▶ Work instruction
Copy nothing from the entries below except the lines from the one containing "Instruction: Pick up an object" through the one containing "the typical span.", and copy those exactly.

▶ Records from a data source
▽
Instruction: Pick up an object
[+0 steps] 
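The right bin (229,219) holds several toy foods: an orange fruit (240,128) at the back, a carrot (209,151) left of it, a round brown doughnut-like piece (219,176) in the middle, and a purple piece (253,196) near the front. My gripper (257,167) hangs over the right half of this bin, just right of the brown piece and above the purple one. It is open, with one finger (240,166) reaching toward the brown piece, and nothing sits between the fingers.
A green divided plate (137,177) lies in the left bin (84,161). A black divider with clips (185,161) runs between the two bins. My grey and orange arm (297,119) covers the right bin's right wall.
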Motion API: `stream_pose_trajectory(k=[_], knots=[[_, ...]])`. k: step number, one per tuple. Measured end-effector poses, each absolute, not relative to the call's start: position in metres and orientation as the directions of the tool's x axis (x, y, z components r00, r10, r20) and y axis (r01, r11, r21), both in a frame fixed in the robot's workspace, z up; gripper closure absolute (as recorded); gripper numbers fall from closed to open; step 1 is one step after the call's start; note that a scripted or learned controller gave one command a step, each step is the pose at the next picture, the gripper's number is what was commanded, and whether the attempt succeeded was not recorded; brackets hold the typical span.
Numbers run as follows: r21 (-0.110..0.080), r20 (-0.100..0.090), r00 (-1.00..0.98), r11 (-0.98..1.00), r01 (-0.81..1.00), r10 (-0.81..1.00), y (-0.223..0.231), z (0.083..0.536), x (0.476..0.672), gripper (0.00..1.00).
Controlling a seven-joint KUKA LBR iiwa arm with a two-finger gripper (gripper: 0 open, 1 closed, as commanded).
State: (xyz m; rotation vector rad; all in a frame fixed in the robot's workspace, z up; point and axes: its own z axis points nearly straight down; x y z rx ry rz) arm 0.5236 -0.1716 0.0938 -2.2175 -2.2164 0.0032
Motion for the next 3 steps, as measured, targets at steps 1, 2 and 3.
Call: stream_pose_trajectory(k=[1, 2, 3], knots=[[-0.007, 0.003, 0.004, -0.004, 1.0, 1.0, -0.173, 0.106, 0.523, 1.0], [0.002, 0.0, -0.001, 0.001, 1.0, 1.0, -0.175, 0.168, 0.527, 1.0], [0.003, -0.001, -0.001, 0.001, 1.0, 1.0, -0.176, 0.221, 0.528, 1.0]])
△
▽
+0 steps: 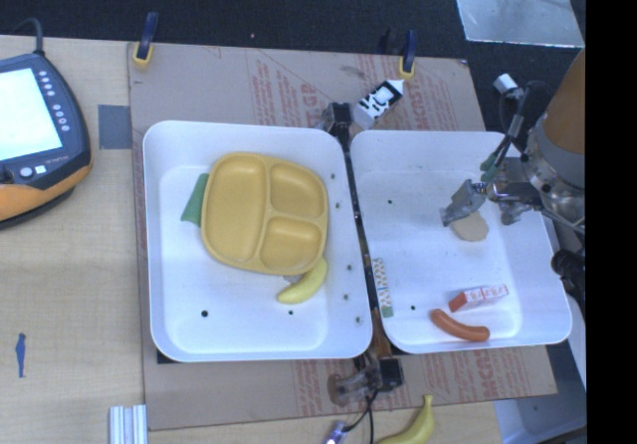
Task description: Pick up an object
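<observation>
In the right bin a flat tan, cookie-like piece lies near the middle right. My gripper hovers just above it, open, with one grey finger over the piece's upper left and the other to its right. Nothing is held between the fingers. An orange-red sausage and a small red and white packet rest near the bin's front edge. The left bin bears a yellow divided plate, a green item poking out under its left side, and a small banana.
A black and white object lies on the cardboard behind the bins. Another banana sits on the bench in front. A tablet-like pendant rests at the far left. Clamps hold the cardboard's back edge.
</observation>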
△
▶ Final answer
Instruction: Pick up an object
[+0 steps] 
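The right bin (229,219) holds several toy foods: an orange fruit (240,128) at the back, a carrot (209,151) left of it, a round brown doughnut-like piece (219,176) in the middle, and a purple piece (253,196) near the front. My gripper (257,167) hangs over the right half of this bin, just right of the brown piece and above the purple one. It is open, with one finger (240,166) reaching toward the brown piece, and nothing sits between the fingers.
A green divided plate (137,177) lies in the left bin (84,161). A black divider with clips (185,161) runs between the two bins. My grey and orange arm (297,119) covers the right bin's right wall.
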Motion API: `stream_pose_trajectory(k=[_], knots=[[_, ...]])`. k: step number, one per tuple. Measured end-effector poses, each absolute, not relative to the call's start: position in metres and orientation as the directions of the tool's x axis (x, y, z components r00, r10, r20) and y axis (r01, r11, r21), both in a frame fixed in the robot's workspace, z up; gripper closure absolute (as recorded); gripper numbers fall from closed to open; step 1 is one step after the call's start; note that a scripted or learned controller gave one command a step, each step is the pose at the next picture, the gripper's number is what was commanded, and whether the attempt succeeded was not recorded; brackets hold the typical span.

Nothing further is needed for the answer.